Julie Lerman reports in her March 28, 2007 What to expect in next (and future) Orcas bits for Entity Framework post on Brian Dawson's two Entity Framework presentations in Orlando at DevConnections for the SQL Server track:
SMS309: Entity Framework: Part I – Code Past the Depths of ORM Let’s map objects to the database and find out what else awaits with the next generation of the Entity Framework. The Entity Framework provides more than just another ORM solution, although the Entity Framework does that pretty well. Come join a session which dives into lots of code for the sole purpose of making data access even easier. Also see how objects can become web services, and how inheritance works using the Entity Data Model (EDM).
SMS310: Entity Framework: Part II – Dive Even Deeper into Depths of the Entity Framework See how to program against the value layer and go through a more in depth look at navigating through the Entity Framework; see what CSDL, MSL, SSDL means and how LINQ works the new model. Also as a special addition, learn the business value or an answer to the question, “Why should I use the Entity Framework”, not just for programmers, but also for managers.
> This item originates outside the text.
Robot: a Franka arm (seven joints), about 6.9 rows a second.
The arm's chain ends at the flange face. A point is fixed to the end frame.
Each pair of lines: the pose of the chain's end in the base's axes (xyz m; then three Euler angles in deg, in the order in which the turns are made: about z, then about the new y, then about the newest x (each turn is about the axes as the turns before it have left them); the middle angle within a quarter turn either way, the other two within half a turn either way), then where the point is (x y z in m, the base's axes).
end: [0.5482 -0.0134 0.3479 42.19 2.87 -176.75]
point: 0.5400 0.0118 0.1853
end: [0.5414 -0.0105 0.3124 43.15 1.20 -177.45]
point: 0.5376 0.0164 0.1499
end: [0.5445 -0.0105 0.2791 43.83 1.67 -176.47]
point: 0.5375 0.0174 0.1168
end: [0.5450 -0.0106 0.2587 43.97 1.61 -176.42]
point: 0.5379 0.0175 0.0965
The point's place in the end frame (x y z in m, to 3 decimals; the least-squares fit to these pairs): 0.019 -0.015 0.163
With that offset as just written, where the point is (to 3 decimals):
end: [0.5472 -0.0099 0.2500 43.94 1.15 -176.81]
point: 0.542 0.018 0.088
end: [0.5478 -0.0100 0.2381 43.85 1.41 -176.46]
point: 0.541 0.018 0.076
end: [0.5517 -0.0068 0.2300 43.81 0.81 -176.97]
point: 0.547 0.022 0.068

Brian is the author of the recent Object Services – Write less code post for the ADO.NET Team blog.
Danny Simmons has posted Change Tracking Mechanisms for the Entity Framework, which covers alternative approaches to change tracking. Change tracking is based on values designated as "concurrency tokens."
He also mentioned in A delay before I write more about persistence ignorance... that it might be a while before he responds to the issue of Persistence Ignorance in the Entity Framework.
Danny warns in the thread of my EDM Designer ETA Slipping Past Orcas RTM? thread in the ADO.NET Orcas forum not to use the Orcas March 2007 CTP as the guide to what's coming in the final product:
While it's certainly true that we are locking down, and I can't speak to this particular feature, folks should NOT use the March CTP as their guide for what's going to be in Orcas. The ADO.Net team has been working frantically to get a number of key features completed and in the product, and we already have a large list working that will show up in a future CTP or Beta (not Beta 1 because that's very close to what's in the March CTP, but after that). These features include things like referential integrity constraints, span, ipoco and others that you may have seen mentioned here or in blog postings. There's really quite a lot of great new things yet to come. Keep your eyes open.
Julie describes many of these new features, such as span and IPOCO (Interface to Plain Old CLR Objects) in her What to expect in next (and future) Orcas bits for Entity Framework.
Mark your calendars! .NET Rocks will feature "Daniel Simmons Tours the ADO.NET Entity Framework!" as the 4/5/2007 broadcast.
Julie's mention of the span parameter brought back memories of ObjectSpaces' OPath query language and Matt Warren's ten 2004 and one 2005 GotDotNet posts on the evolution and demise of that unfortunate project. Trade-offs of pre-fetching vs. demand-loading (eager versus lazy loading) of associated (related) entities has been a continuing issue for projects that query object graphs. Matt says in his ObjectSpaces: Spanning the Matrix post of three years ago:
That’s when I hit upon the solution. Like the dot, it was the graph stupid. Object queries needed that additional bit of information that would allow the user to specify exactly what reachable parts of the network should be pre-fetched together. So I took the OPath parser and added an additional context that would allow the specification of a list of properties, and sub-properties and so on that would form a tree of access paths. Anything touched along these paths would trigger a pre-fetch of that data. With a simple list of dot expressions you could easily specify what part of the matrix you wanted to span. ...
Luca [Bolognese] was a bit dubious of the idea at first, but I wore him down. Ever since then, ObjectSpaces has had the span parameter, and yes the name derives from my own ultra-nerdiness. It refers to the span of a space as used in linear algebra. Crack a book if you don’t believe me.
It seems like only yesterday that I was doing my best to learn the ins and outs of programming Orca (Object/Relational Component Architecture?), the code name for the first technical preview of Object Spaces introduced at PDC 2001. ObjectSpaces Microsoft's first (failed) attempt to deliver an O/R mapper; the project ultimately lost its way after being subsumed by long-gone WinFS.